Original radar plot of what was later realized to be the attacking Japanese fleet on the morning of the attack on Pearl Harbor, recorded by Privates Joseph Lockard and George Elliot of the U.S. Army Air Corps.
I'm still nominally at the International Astronomical Union meeting here in Honolulu. But most of the astronomers have taken a break for the weekend, leaving me to amuse myself for some of the time.
This morning, I hopped a bus over to Pearl Harbor to view the memorial of the USS Arizona, one of the battleships struck and sunk on December 7, 1941, in the attack on Pearl Harbor that toppled the United States into World War II. Walking over the sunken battleship and the men entombed there to this day is a powerful experience, one I won't forget.
But I couldn't help but pick out the astronomy angle in the collection of information about that fateful day. It's a well-known story, but one I'd still like to share. On the morning of December 7, Privates Joseph L. Lockard and George Elliot were manning the Opana radar station on Oahu, north of Pearl Harbor, when, at 7:02 a.m., they saw a strong signal. At this time, Lockard and Elliot should have been off-duty; military command had deemed the hours of 4-7 a.m. as those when the enemy was most likely to attack, so the men only saw the signal at all because the bus to take them to their breakfast was running late. It should also be pointed out that while technically operational, the Opana station was still considered a training post. Despite both of these factors, the men adhered to their duty and stayed to report the signal. Alas, on the other end of the communications chain at the Information Center, the specialists had signed off on time. A single man, Lieutenant Kermit A. Tyler, was left to respond, and he reasoned that the privates' signal was in fact a group of American bombers due in at 8 a.m. from California along a similar approach, and so he told them not to worry about it. Between lack of familiarity with the new radar technology and security concerns about relating the size of the bomber fleet over radio, the fact that the Opana signal represented a fleet much larger than six bombers was never communicated.

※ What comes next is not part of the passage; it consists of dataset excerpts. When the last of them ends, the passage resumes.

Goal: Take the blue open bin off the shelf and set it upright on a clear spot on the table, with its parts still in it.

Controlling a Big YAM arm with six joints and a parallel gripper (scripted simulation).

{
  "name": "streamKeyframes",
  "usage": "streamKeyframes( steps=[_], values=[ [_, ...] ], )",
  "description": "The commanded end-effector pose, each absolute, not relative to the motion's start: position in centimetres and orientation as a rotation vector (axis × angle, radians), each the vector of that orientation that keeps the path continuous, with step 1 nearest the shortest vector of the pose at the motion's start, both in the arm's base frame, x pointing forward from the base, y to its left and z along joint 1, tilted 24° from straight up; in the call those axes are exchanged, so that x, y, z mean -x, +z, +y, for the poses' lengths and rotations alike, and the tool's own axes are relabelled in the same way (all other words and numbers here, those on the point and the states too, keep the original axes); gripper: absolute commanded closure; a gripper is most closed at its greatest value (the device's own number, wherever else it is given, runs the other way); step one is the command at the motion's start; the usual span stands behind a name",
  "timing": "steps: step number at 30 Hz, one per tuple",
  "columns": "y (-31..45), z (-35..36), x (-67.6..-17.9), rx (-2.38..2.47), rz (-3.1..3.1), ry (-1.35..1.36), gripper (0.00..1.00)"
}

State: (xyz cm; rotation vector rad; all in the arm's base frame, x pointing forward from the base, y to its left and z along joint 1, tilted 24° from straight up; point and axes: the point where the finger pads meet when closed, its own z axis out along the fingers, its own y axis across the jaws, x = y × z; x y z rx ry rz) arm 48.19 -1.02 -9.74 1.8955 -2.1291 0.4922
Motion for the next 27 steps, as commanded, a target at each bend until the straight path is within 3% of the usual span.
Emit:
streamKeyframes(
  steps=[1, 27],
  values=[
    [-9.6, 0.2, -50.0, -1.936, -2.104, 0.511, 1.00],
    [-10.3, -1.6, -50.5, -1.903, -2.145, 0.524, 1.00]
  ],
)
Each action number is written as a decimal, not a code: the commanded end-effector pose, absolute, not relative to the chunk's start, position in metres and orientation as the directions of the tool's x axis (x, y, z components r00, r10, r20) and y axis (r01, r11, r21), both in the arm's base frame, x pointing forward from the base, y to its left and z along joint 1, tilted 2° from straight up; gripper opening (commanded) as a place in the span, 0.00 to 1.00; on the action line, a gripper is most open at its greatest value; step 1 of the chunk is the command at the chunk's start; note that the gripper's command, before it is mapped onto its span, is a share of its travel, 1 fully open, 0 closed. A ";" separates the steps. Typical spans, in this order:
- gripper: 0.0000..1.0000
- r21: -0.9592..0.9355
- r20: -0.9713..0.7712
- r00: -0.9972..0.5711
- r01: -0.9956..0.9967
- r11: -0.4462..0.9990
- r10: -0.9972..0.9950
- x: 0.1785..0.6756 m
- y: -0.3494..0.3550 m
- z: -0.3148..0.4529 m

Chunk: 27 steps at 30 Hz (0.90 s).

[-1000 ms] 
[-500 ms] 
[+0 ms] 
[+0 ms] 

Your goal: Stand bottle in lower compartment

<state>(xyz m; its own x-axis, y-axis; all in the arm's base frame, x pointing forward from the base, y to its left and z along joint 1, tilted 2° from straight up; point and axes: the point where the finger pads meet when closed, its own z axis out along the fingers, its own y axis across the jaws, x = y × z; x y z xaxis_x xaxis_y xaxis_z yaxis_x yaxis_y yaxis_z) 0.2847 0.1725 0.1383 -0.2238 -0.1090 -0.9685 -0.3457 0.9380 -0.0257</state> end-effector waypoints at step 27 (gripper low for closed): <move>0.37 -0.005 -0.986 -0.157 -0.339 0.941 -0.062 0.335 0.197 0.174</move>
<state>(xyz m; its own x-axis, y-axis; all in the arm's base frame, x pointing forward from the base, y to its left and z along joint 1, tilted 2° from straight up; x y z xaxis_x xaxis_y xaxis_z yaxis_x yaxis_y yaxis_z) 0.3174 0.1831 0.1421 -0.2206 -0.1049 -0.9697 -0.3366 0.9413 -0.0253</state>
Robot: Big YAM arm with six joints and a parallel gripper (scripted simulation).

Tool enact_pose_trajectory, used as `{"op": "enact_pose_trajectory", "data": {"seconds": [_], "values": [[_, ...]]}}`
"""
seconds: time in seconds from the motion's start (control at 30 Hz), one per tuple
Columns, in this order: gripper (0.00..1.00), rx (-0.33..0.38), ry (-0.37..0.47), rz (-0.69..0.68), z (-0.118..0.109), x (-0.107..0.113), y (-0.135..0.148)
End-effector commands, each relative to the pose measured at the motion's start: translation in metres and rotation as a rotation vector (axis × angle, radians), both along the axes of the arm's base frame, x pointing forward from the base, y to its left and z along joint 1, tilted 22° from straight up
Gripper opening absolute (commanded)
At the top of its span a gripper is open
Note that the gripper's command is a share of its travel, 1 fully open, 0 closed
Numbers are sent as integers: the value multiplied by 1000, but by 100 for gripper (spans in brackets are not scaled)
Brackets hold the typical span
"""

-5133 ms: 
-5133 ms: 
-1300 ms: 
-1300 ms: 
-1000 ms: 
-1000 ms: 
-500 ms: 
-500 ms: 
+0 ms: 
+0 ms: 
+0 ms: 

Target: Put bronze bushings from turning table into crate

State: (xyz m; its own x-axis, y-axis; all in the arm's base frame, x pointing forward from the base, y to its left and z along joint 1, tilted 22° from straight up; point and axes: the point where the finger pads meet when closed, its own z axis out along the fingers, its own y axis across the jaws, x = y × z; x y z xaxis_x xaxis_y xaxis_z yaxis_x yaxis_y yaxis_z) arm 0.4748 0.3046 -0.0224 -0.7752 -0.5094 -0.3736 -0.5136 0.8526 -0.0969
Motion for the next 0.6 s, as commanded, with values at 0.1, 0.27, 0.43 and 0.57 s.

Treating the signal as a training exercise (and having by now missed their breakfast bus anyway), the servicemen plotted the signal until 7:40, when they lost it in the noise as its progenitor approached the island. The men secured their station and headed off to breakfast, finding out only when they arrived of the ongoing attack, which had started at 7:48. They immediately drove back and helped man the radar for the rest of the day.
At the time, radar was still a brand new invention, and while the military was aware that the technology held potential, they had not fully integrated a radar alert system into their air defense. The tale is one of frustration, but commanders chose to see this very particular outcome of the day as a victory. It was the implementation and integration of the technology that had failed, not the technology itself or any man involved that morning, and indeed Lockard and Elliot were commended for their attention and service. It was no individual's fault that no system existed to interpret the warning and pass it up the chain of command. Even Tyler, who essentially ignored warning of the attack, was cleared of any wrongdoing because he had never received training for the post he held that morning. Given the information available to him, he made the call he thought completely correct. While the result was devastating, the fact that men had seen the signal was proof of radar's power and utility in the war in which America suddenly found itself. Radar quickly became a staple of aviation technology.
While the word has long since been absorbed into standard English usage, "radar" entered the world as an acronym: RAdio Detection And Ranging. Like sonar does with sound waves, radar is the process of bouncing waves of electromagnetic radiation, specifically radio waves, off of objects. By measuring how long it takes the signal to come back and the strength of that signal, scientists can tell how far away an object is and even what it is made of. Popularized and researched precisely because of the military value highlighted by the above story, radar has broad applications, including astronomy. Arecibo in Puerto Rico and Goldstone in California are the most commonly used stations for radar astronomy from Earth, and have been used to map the Moon, study asteroids, and determine exact distances to the other planets in the solar system. Scientists have also used radar carried on spacecraft to map or probe surface features on the solar system's inner and outer worlds.